## What to produce
From the data that follows, copy every line holding the string "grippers".

Data entries:
________________________

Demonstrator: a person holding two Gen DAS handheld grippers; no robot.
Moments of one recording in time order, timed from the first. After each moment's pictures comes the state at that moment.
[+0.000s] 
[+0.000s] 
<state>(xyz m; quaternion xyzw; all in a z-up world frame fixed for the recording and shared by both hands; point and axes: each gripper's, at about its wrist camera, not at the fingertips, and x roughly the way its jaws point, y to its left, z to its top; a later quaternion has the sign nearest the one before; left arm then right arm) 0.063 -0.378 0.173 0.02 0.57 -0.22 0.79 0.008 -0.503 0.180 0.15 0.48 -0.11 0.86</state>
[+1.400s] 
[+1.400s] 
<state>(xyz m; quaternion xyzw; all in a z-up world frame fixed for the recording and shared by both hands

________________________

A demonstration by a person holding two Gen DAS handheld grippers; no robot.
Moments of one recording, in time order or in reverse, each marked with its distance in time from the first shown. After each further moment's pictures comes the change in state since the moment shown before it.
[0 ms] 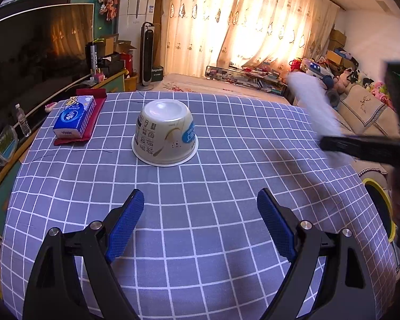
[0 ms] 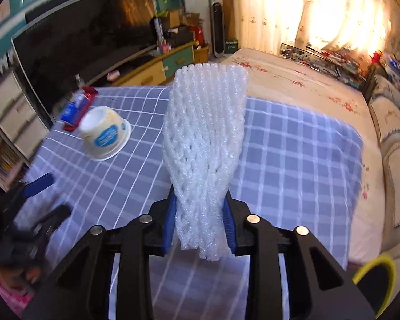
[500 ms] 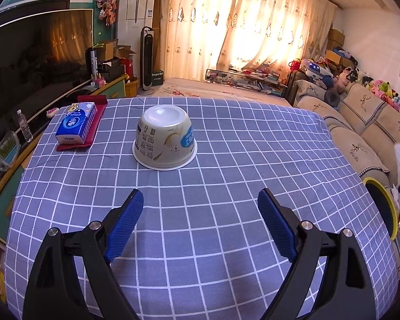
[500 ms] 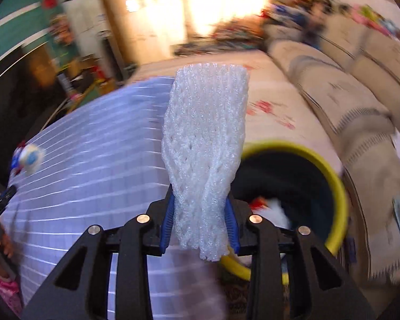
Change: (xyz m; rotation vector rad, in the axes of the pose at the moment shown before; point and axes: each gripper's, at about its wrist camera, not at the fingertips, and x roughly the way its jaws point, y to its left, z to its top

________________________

## Answer for this exercise
Demonstrator: a person holding two Gen DAS handheld grippers; no robot.
A demonstration by a person holding two Gen DAS handheld grippers; no robot.

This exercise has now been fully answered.